→ Task statement: Within the listing, each line that has the string "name" should be copied.

→ Material provided:

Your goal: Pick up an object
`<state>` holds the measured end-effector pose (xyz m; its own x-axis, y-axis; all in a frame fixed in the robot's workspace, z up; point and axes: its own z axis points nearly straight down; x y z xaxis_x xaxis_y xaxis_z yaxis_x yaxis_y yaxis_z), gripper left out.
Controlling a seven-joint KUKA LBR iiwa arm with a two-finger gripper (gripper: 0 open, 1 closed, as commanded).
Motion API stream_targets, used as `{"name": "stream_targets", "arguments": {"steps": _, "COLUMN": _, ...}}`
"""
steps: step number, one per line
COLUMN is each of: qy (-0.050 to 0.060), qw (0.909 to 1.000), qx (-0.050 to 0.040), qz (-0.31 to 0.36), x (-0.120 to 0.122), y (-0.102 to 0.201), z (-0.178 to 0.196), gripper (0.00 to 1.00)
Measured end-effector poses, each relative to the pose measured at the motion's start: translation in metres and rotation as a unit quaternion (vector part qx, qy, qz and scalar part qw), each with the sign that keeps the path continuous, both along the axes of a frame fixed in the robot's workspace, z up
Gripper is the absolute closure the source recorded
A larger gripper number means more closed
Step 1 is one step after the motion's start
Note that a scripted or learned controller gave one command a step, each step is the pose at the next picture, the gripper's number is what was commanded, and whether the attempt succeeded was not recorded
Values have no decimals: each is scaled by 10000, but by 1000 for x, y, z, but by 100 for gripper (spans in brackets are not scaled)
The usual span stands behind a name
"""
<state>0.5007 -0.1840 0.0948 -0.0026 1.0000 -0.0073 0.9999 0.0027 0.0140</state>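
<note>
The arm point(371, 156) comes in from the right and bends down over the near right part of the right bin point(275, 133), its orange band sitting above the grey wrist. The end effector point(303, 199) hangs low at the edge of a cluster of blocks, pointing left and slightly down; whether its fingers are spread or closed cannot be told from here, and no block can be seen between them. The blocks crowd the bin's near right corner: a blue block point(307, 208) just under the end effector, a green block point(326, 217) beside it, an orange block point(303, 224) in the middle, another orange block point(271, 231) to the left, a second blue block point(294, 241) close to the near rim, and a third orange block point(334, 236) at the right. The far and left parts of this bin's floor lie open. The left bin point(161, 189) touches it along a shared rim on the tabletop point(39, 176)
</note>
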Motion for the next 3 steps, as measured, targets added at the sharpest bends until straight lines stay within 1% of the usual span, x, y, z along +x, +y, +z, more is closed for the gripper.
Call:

→ Exercise result:
Motion API stream_targets, used as `{"name": "stream_targets", "arguments": {"steps": _, "COLUMN": _, ...}}`
The usual span stands behind a name

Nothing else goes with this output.